Die Aussichten des Diabetes mellitus hängen stark von der Erkrankungsursache, einer frühzeitigen Erkennung und entsprechender Therapie ab. Dazu muss der Tierhalter seine Katze zweimal täglich mit Insulin spritzen; die Injektionen mit ganz dünnen Nadeln werden unter die Haut gegeben. Wichtig sind streng einzuhaltende Fütterungszeiten und –mengen; am besten geeignet sind kommerzielle Spezialfutter.

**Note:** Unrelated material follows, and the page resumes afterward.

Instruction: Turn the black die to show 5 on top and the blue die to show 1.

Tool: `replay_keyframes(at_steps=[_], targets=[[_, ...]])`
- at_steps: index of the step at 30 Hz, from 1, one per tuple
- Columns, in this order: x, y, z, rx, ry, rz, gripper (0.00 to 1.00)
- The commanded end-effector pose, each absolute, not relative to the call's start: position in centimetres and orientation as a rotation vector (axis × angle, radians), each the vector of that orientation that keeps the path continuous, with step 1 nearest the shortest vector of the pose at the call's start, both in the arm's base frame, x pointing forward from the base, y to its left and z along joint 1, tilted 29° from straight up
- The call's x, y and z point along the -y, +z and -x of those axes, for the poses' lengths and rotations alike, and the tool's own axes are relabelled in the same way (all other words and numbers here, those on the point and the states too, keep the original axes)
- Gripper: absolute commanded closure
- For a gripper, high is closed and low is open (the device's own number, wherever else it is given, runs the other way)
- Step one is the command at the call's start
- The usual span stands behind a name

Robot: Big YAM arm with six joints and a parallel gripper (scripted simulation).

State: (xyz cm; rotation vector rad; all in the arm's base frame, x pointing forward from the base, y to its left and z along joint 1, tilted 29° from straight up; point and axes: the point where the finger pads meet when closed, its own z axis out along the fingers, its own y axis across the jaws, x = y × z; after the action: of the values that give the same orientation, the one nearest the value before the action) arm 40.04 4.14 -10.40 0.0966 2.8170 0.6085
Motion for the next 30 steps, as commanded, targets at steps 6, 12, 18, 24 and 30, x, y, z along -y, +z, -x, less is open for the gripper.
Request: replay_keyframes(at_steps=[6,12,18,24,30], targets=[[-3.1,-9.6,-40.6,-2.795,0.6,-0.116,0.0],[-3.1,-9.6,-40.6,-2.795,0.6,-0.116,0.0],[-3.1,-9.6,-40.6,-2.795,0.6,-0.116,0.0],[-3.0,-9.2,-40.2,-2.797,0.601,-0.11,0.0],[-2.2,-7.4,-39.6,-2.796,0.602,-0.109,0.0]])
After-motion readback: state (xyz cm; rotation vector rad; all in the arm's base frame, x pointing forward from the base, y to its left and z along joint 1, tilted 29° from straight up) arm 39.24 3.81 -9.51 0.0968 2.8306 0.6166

Für die richtige Einstellung der Insulindosis müssen anfangs regelmäßige Blut- und Harnkontrollen (Blutwerte sind immer genauer und zuverlässiger als Urinwerte!) durchgeführt werden, was manchmal sehr aufwändig und nervenaufreibend sein kann. Schon nach einigen Wochen sollten sich Anzeichen der Besserung einstellen, wie Normalisierung der Wasseraufnahme und des Allgemeinbefindens.Da in der Folgezeit der Blutzuckerspiegel immer wieder Schwankungen unterliegen kann (z.B. durch körperliche Überbelastung, Stress, Erbrechen, (Geschlechts-)Hormone, Medikamente), sollten regelmäßige Blutuntersuchungen durchgeführt werden. Bei zu hohen Insulingaben kann es zu einer Unterzuckerung kommen, die sich in Hunger, Unruhe, Zittern, Blässe und Taumeln äußern und bis hin zum Koma führen kann. Die Therapie muss meist lebenslänglich durchgeführt werden. Bei idealer Insulin-Einstellung besteht eine gute Lebensqualität, wenn auch mit geringgradig reduzierter Lebenserwartung.